Even a perfectly structured IDR program would not solve the problems many borrowers face without changes to enrollment and servicing. In this report, recommended changes include the following:

  • Creating one income-driven federal student loan repayment plan into which borrowers are automatically enrolled, with clear options for making larger payments to cover interest payments or to pay off the debt more quickly. Using automatic Internal Revenue Service income verification would ensure the system keeps income information up to date with minimal effort on the part of borrowers.
  • Raising the income threshold at which borrowers must make payments to 200 percent of the federal poverty level. This would help low-income borrowers more than lowering the assessment rate, which is the share of income a borrower must pay.
  • Forgiving remaining balances for borrowers whose incomes do not support retirement of their debts. The system should forgive the remaining balances of borrowers with small debts more quickly and should require those with larger debts to pay longer before having their balances forgiven.
  • Diminishing the extent to which borrowers see their balances grow because of interest charges. Possible approaches include government coverage of a set amount of interest that exceeds required payments each month or using a graduated interest rate that would charge 0 percent on the first $10,000 of debt and higher rates on additional debt.

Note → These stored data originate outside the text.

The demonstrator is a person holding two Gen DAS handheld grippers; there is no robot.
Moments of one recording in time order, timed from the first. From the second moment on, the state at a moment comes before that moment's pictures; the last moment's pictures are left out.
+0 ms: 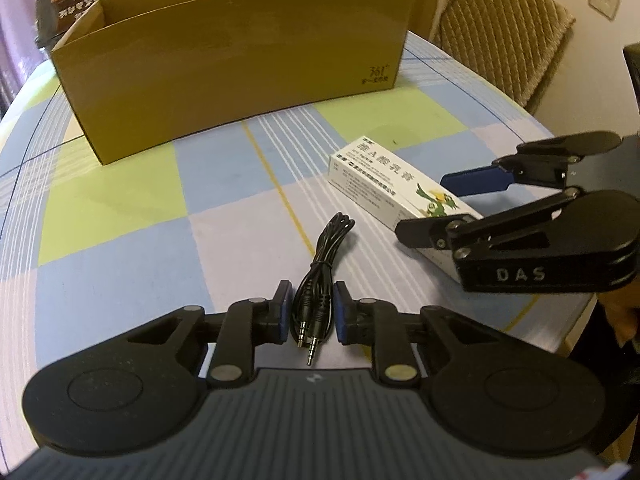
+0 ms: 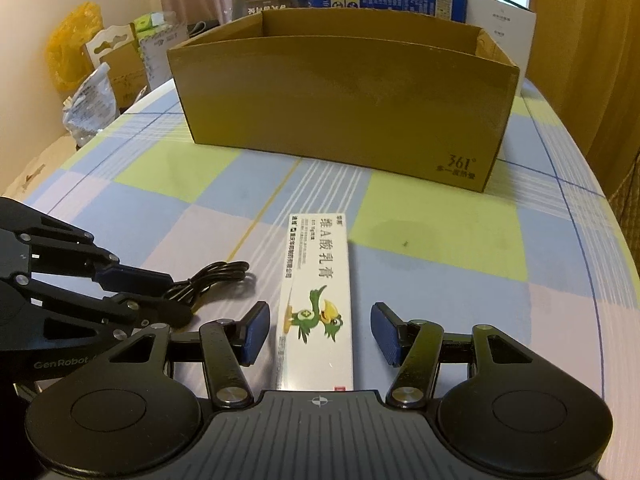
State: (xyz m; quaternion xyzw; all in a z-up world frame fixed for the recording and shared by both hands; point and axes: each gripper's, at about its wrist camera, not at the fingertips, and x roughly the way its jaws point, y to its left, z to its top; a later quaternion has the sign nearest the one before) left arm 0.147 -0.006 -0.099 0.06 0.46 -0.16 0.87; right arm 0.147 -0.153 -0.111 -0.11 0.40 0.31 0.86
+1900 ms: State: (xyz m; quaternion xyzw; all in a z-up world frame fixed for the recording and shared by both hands) left arm 0.104 -0.041 -0.031 0.02 0.42 -0.12 0.90; right arm 0.096 -0.200 -0.057 -0.04 0.36 0.26 0.89
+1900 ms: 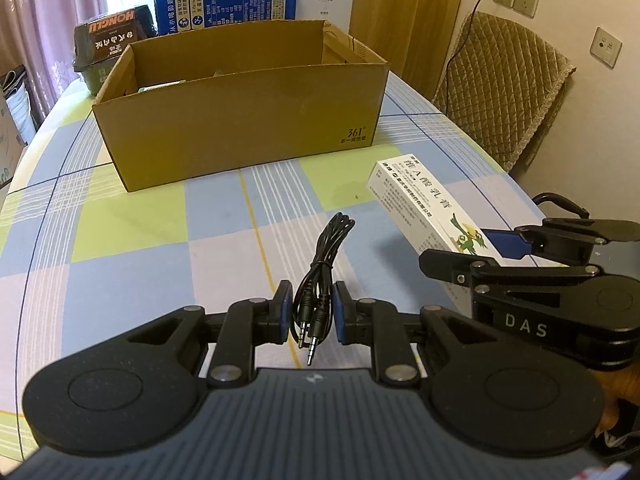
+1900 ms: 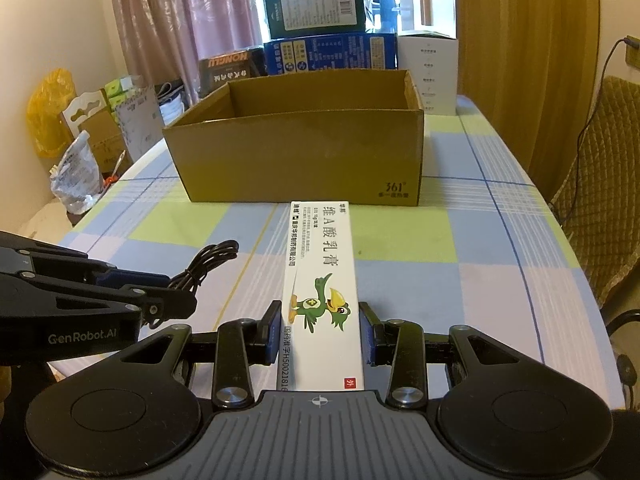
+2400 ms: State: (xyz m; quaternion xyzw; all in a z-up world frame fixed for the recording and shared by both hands) left arm 0.127 -0.020 0.004 0.03 0.40 -0.10 0.91; right arm 0.122 -0.201 -0.016 -0.03 0.34 0.25 0.91
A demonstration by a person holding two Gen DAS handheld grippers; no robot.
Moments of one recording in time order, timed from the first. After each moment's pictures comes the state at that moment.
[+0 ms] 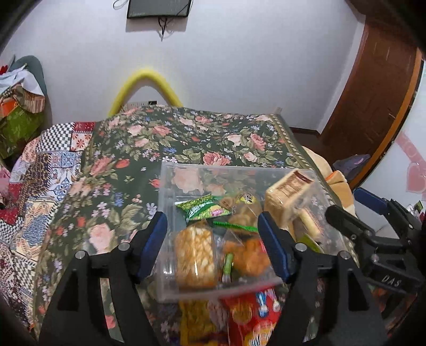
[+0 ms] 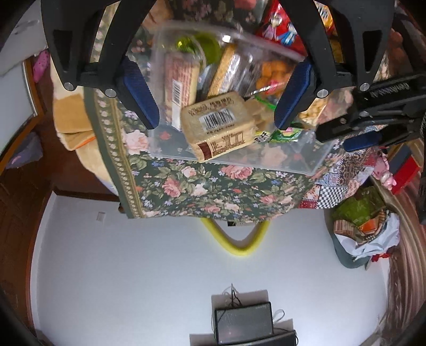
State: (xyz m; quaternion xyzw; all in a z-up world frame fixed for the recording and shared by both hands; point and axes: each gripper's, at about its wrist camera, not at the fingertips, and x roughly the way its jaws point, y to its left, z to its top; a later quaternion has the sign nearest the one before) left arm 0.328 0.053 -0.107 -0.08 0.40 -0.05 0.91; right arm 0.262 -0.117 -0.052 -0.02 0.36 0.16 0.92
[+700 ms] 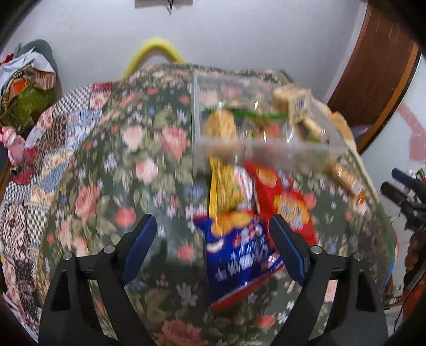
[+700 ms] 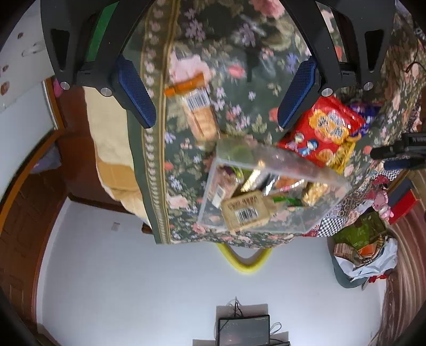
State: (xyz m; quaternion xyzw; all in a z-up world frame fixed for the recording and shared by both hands) left arm 0.206 0.068 -0.161 -0.06 0.48 -0.03 0.88; right arm 0.163 -0.186 -0.081 -0.05 0.40 0.13 0.90
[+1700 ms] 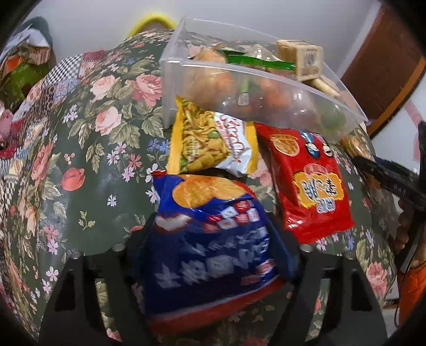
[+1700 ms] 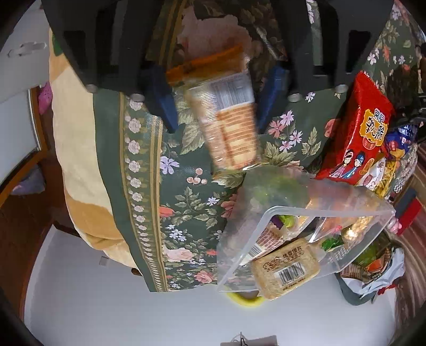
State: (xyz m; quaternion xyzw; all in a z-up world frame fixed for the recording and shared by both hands) left arm 0.217 0.038 -0.225 -0.08 0.52 -0.04 0.85; right arm 0.216 -0.202 -0.155 -0.05 0.47 0.15 0.87
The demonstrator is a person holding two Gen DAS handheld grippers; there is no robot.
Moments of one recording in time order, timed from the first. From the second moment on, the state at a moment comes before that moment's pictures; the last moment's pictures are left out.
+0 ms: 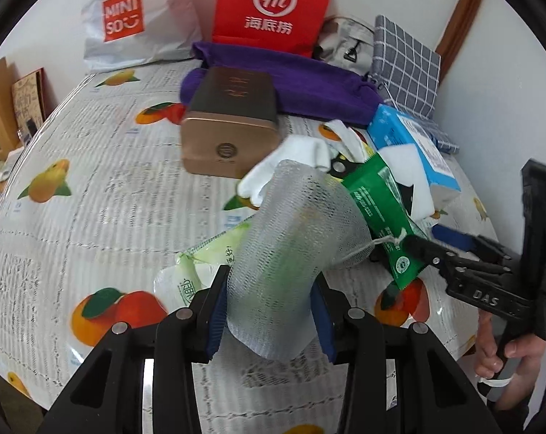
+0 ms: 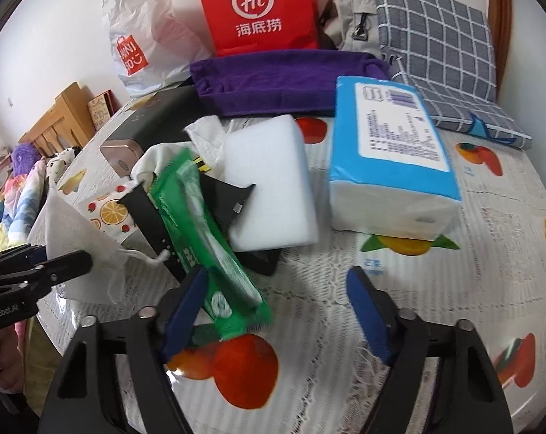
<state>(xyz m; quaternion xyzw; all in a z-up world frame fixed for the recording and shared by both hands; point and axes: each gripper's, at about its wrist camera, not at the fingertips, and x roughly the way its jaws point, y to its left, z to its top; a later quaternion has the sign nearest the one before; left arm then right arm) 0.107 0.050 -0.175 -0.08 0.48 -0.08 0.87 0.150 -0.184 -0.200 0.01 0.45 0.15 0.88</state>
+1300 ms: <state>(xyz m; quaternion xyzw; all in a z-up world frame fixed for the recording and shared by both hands) 0.091 0.068 -0.159 -0.12 0.47 -0.06 0.87 0.102 -0.259 -0.212 0.03 0.48 0.13 0.87</state>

Despite its high average rate of return, higher education does not pay off well for everyone, which makes insurance against poor outcomes a critical component of a system offering meaningful educational opportunities. Limiting the amount of debt—particularly graduate school debt—borrowers can enroll in IDR would facilitate many of the reforms that will strengthen the federal loan repayment system, helping policymakers target subsidies to borrowers who need them most.